As always, thank you very much for your insights!
With very best wishes,
Nike Dattani
Last edit: 5 years 1 week ago by Nike.

5 years 1 week ago #528 by kallay
Replied by kallay on topic Curse of the nano-Hartree
Dear Nike,
1) Probably you should try to use even tighter SCF convergence criteria in Cfour. That may decrease the 9 nHartree discrepancy.
2) You are right, only the 25 pHartree difference is caused by the different Boys function.
3) In principle, one could do it at the CCSDT level, but it is more complicated since there are more terms including the (ab|cd) and (ab|ci) type integral lists. On the other hand, for most cases the processing of the triples amplitudes is the bottleneck in a CCSDT calculation, and we would not gain too much with an AO integral based algorithm.

Best regards,
Mihaly Kallay

5 years 1 week ago - 5 years 1 week ago #530 by Nike
Replied by Nike on topic Curse of the nano-Hartree
Dear Mihaly,
Thank you very much for the reply.
1) The 9 nHartree discrepancy is between CFOUR on CFOUR integrals, and MRCC on CFOUR integrals. Therefore the SCF convergence criteria was the same in both cases. Is it still possible that with the same result after SCF and AO-MO transformation, two different correlation programs (without any coding errors) give a 9 nHartree difference? Instead, maybe there was a truncation done when writing the fort.55 by the CFOUR interface (just like there was in the old ovirt.f file)?
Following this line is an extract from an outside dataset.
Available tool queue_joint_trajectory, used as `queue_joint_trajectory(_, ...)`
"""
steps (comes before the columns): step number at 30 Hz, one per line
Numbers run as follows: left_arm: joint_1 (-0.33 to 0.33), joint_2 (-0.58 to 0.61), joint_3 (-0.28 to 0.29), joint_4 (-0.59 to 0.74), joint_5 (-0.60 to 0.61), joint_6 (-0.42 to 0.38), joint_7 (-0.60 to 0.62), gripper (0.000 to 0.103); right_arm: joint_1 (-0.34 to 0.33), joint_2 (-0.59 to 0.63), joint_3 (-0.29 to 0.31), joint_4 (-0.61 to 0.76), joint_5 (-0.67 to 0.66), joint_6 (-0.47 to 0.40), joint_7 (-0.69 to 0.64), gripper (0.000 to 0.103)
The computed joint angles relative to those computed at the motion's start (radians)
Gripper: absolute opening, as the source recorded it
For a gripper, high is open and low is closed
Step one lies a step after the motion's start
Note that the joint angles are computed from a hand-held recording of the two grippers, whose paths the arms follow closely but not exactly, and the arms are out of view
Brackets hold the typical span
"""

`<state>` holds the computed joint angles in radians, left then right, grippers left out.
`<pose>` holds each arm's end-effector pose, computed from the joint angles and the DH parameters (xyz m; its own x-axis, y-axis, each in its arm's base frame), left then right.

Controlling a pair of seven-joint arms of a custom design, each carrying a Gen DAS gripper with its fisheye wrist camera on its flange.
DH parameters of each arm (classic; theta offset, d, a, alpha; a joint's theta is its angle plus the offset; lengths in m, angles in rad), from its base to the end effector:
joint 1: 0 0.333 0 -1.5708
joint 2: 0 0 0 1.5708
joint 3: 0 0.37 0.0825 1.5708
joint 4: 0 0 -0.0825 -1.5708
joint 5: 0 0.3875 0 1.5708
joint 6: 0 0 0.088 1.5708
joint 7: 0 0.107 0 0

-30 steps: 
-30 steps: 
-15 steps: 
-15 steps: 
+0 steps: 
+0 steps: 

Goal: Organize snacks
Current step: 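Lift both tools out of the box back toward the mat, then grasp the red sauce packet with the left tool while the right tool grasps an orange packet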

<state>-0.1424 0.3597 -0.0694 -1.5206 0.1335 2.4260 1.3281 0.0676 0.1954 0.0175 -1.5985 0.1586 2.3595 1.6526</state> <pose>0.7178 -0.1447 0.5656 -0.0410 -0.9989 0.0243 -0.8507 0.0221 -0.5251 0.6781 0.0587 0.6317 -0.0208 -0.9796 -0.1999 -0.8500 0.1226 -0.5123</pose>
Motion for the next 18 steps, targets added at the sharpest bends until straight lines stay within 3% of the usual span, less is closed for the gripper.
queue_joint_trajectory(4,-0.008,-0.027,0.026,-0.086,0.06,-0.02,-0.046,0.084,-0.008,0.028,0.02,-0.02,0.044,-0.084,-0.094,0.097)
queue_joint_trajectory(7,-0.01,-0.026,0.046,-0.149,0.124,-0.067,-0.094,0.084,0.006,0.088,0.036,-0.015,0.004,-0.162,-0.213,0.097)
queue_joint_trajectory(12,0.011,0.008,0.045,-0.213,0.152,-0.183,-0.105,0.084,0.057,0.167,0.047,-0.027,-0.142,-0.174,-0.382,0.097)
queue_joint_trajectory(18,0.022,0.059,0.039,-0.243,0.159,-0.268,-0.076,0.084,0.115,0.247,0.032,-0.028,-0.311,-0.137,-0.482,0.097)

Standalone-MOLPRO and Standalone-CFOUR had completely different integrals (because there's no interface between them) but agreed within ~1 nHartree for CCSD and CCSD(T).

2) Thank you. I think we can conclude that the different Boys function implementations are of negligible effect (until we have basis sets whose FCI energy is correct to about 25 pHartree, which is probably going to require a major paradigm shift in which we wouldn't even be using one-particle Gaussians anymore).

3) I think what we're seeing here is the difference between I/O cost vs CPU cost. A routine heavy in I/O might take much longer than a routine dominated by CPU even when the I/O routine has a much better formal scaling. In the case below, the AO-MO transformation took more time than the entire 30 iterations of CCSDT.

Here you can see that:

30 iterations of CCSDT were done after 6352.998 minutes,
then the 3 spin cases for (Q) were done after 26496.881 minutes.

Here you can see that 6 days (8480 minutes) were spent in ovirt.f:

ovirt.f begins at: 2017-10-15 22:21:06
ovirt.f ends at: 2017-10-21 20:23:26

The first of these files suggests that CFOUR finished xvtran in 3346.44 seconds and xintprc in 2649.99 seconds (with ABCDTYPE=STANDARD, not ABCDTYPE=AOBASIS), so maybe you are right that the CCSDT is the bottleneck and not the AO-MO transformation, but the 6 days spent in ovirt.f compared to the 1.3 days it took for mrcc to converge CCSDT to micro-Hartree precision, suggests that ovirt.f is the major bottleneck here. I thought this could be improved by using an AO-based algorithm, but the fact that CFOUR finishes xvtran and xintprc in just a couple hours (instead of 6 days) even with ABCDTYPE=STANDARD, makes me think there's something in ovirt.f that can be majorly sped-up without even switching to an AO-based algorithm. Do you have any idea what might be going on here?

With best wishes!
Nike Dattani
Last edit: 5 years 1 week ago by Nike.